Friday, 28th January, 2022
1/ Tech sector leads market surge after Apple’s report
2/ Dollar’s strength doesn’t hinder stocks
3/ Is this trend something to be concerned about?
4/ The bottom line
1/ Tech Sector Leads Market Surge After Apple’s Report
Apple’s (AAPL) quarterly report carried enough good news about product sales that it almost single-handedly turned the downward tide in the markets since 2022 began. Tech sector stocks led the resurging indexes higher in heavy trading with the S&P 500 index (SPX) closing 2.5% higher. The tech behemoth beat estimates handily confounding the bearish expectations many investors had for them.
The chart below details the price action for State Street’s sector ETFs. Notably the energy sector ETF (XLE) fell today after being the only sector in positive territory since the beginning of the year. But the technology sector ETF (XLK) is the clear leader of the bunch for today.
The one-day jump for XLK makes a steeper climb than any other sector ETF, with the consumer discretionary sector ETF (XLY) being the next best performer. These two sectors leading the others is consistent with bullish market behavior.
2/ Dollar’s Strength Doesn’t Hinder Stocks
The conventional wisdom is that inflation is usually accompanied by a decline in the value and purchasing power of the dollar. As the chart below displays, the trend of U.S. Dollar Index (DXY) shows that this has not been the case over the past six months. While inflationary influences are strong enough to bring concern from the Fed, these influences have have been accompanied by three other influences: a strong labor market, rising interest rates, and the weakening of other major currencies.
The Fed’s talk of raising its own rates has influenced the market lending rates of the banking industry. In the chart below the 10-year U.S. Treasury Note Yield Index (TNX) shows a very similar upward trend over the same period. Coinciding with this correlation is the fact that an inverse trend can be shown by other currencies. The light green line shows the combined value of four Invesco CurrencyShares ETFs for the euro (FXE), Japanese yen (FXY), the British pound (FXB), and the Aussie dollar (FXA).
The fact that those currencies are all in a downward trend compared to the dollar is helping to keep the greenback’s purchasing power strong on a global stage. That is a big part of why stocks may continue to rise even if the dollar does also.
3/ Is This Trend Something to be Concerned About?
The Cboe Volatility Index (VIX) fell strongly today coming off of significant highs corresponding to the market’s swoon over the past two weeks. The chart below shows that the past six months have brought increasingly volatile trading conditions—so much so that the VIX has been in an upward trend all that time. It is historically unusual for the VIX to maintain an upward trend while stocks are on the rise.
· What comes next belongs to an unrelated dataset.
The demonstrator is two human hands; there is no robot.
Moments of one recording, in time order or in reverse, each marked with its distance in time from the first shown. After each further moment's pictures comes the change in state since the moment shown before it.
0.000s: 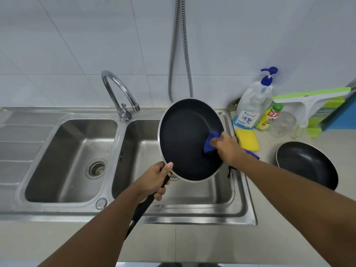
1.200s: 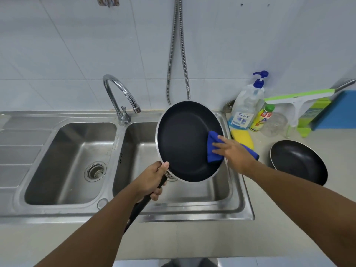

Experienced chart analysts would say that this kind of divergence between market prices and market volatility presages a strong bear market in the near future. However, with today’s market action and the positive news from both Apple and Microsoft (MSFT) this week, it seems unlikely that the market is headed for significantly lower prices.
4/ The Bottom Line
Stocks rebounded today following the news from Apple that consumers were still willing to spend more money on everything they make. The tech sector led, not held back by a strengthening dollar trend and high volatility.